Supplied information Start Marker
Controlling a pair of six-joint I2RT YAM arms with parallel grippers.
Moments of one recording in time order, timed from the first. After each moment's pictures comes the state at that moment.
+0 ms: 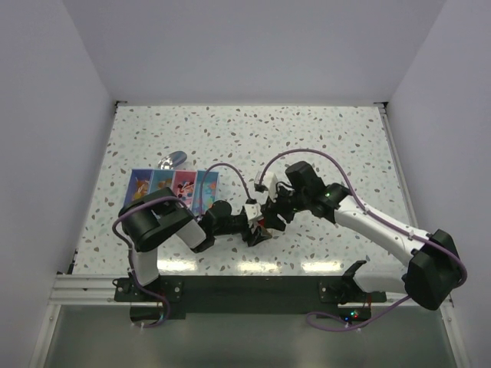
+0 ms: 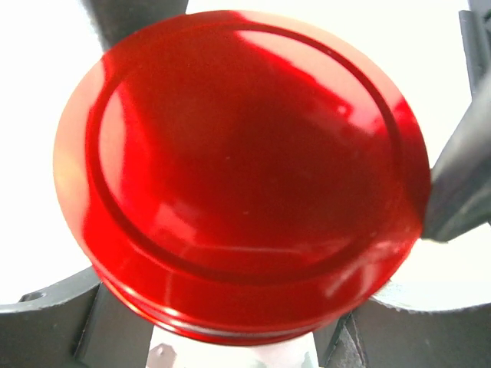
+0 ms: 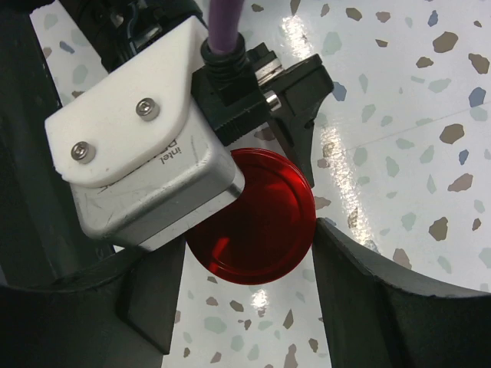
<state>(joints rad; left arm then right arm) -0.88 1.88 0.46 1.14 0.45 0.05 0.70 1.25 0.88 -0.51 -0.43 -0.35</state>
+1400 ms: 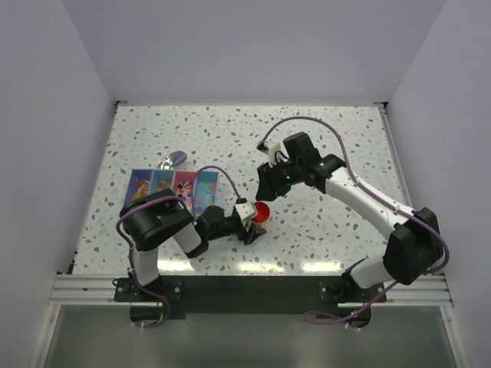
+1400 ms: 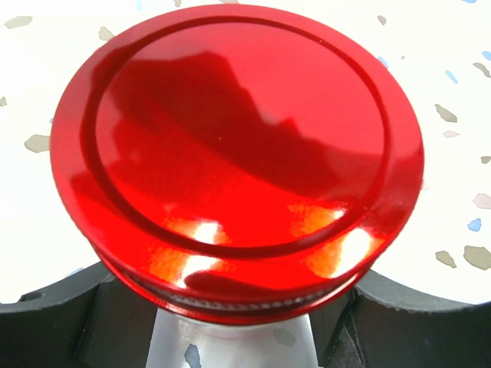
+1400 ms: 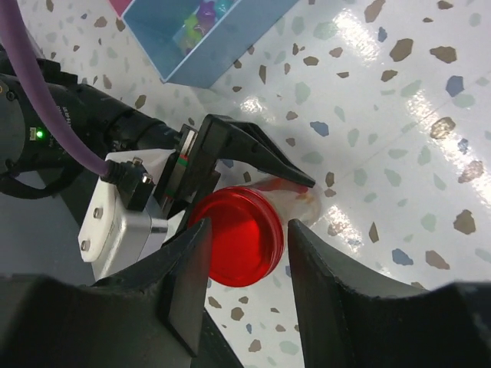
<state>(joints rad) -0.88 1.89 0.36 1.29 0.28 0.00 0.59 1.43 1.16 -0.58 -0.47 0.07</state>
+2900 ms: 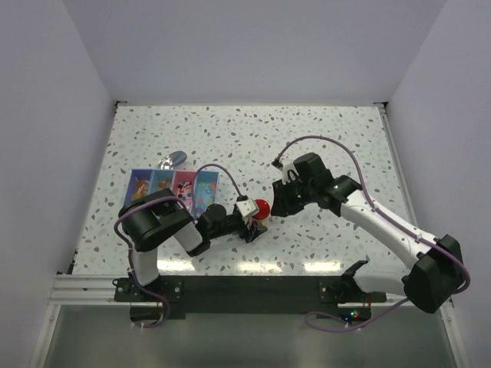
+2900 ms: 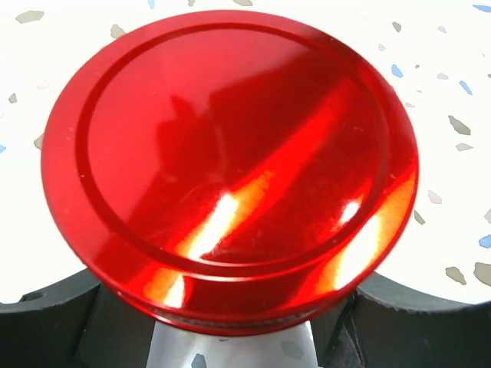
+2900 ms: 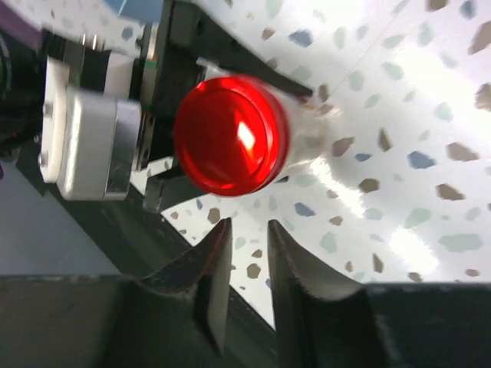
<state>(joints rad) -0.88 1.88 0.39 1.24 0.25 -0.02 0.65 1.22 0.94 -0.61 -0.33 0.24</state>
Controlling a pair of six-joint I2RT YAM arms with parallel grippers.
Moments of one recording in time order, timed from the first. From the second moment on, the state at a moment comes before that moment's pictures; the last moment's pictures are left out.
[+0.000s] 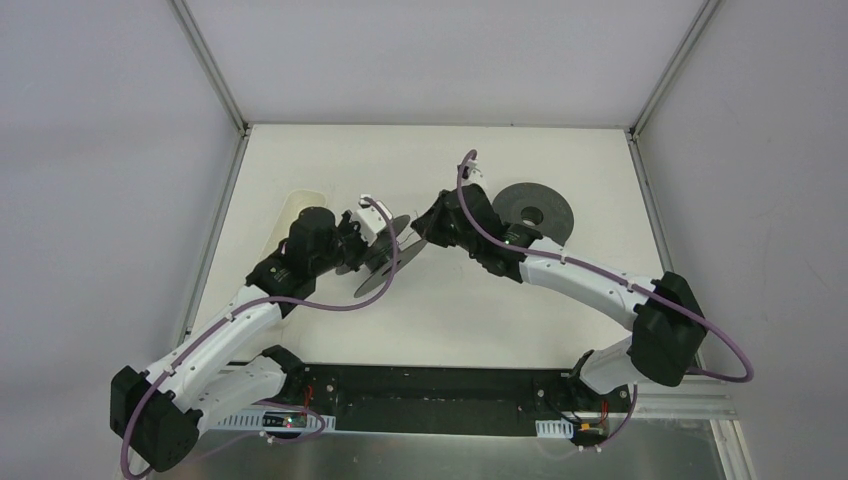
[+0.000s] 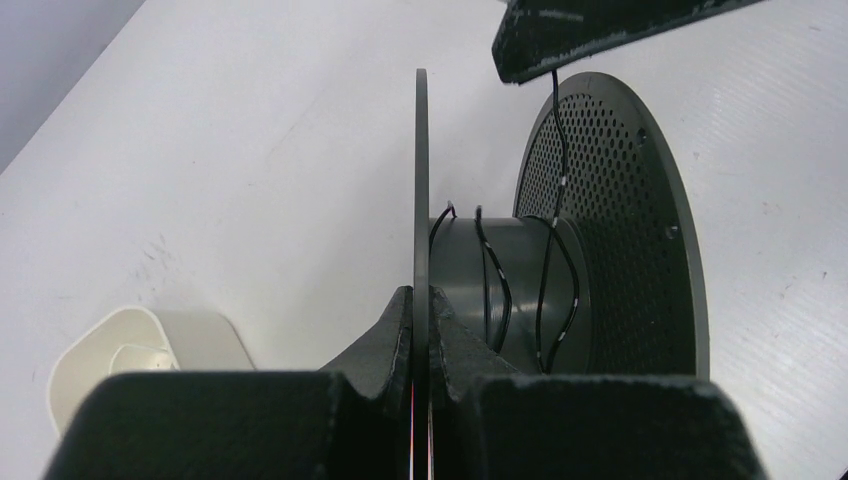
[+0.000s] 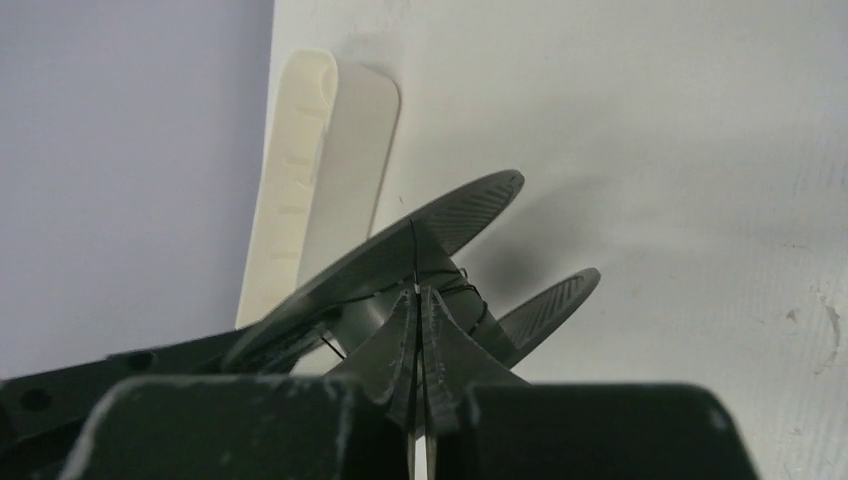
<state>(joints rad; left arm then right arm) -0.56 0.92 0.73 -0.23 0.12 0.33 0.92 1.46 1.14 -0.15 0.25 0.99</state>
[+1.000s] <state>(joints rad) -0.58 0.87 0.67 -0.20 0.12 0.39 0.86 1.57 1.06 0.03 -0.10 0.83</state>
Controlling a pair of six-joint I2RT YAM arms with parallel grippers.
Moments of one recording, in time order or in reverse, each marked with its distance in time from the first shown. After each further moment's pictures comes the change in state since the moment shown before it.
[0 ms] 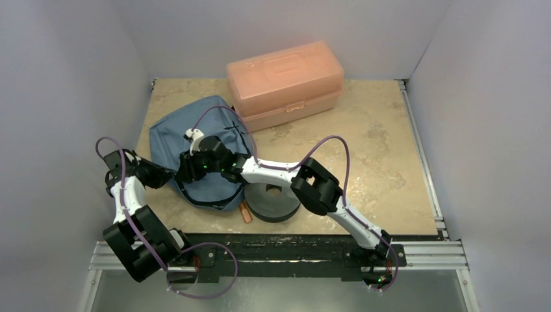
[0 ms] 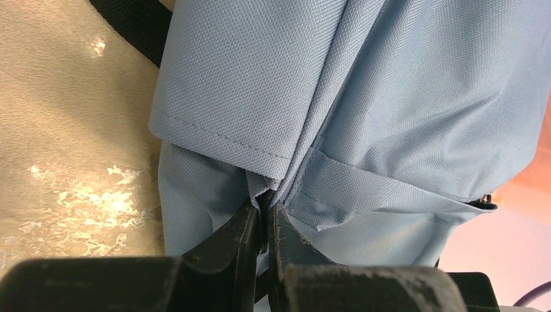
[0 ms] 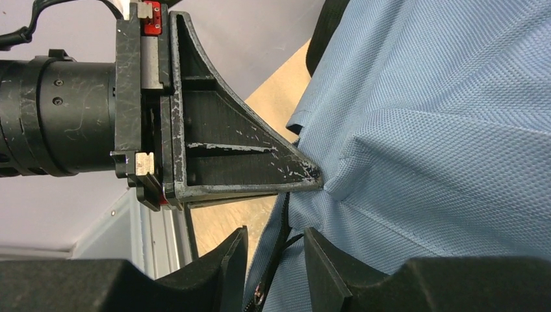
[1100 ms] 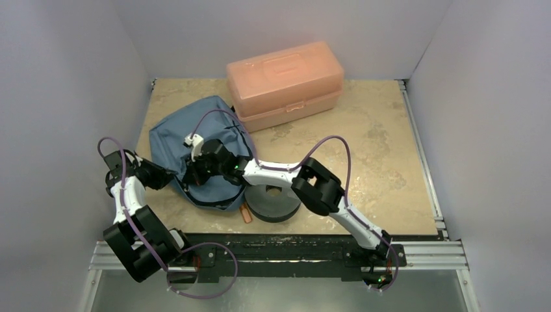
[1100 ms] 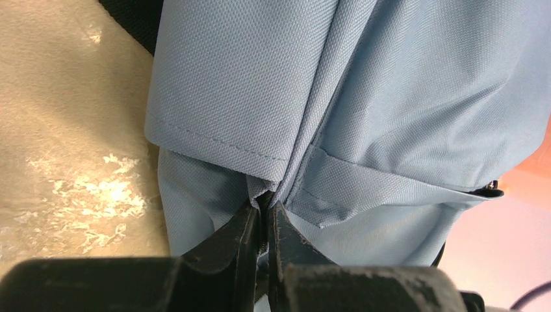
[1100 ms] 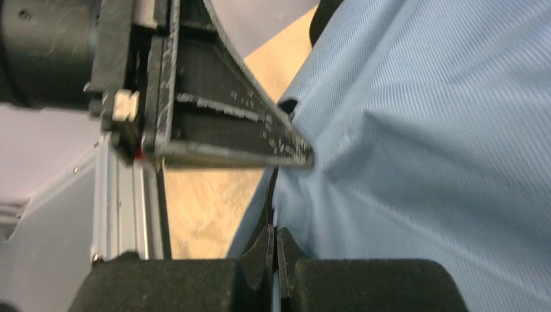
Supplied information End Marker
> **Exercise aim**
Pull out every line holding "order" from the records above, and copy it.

> **Answer to this task**
Moments of one recording in time order, timed from the first. After each moment's pictures comes the state at that moment.
Moments of one recording in time order, timed from the first. From the second moment on, the state at a moment comes before that moment's pictures; the last moment's pictures are left out.
Moments of one recording, in time order or in reverse, each marked with its distance in time from the first shown. After each further moment's pictures comes the change in state since the moment shown before it.

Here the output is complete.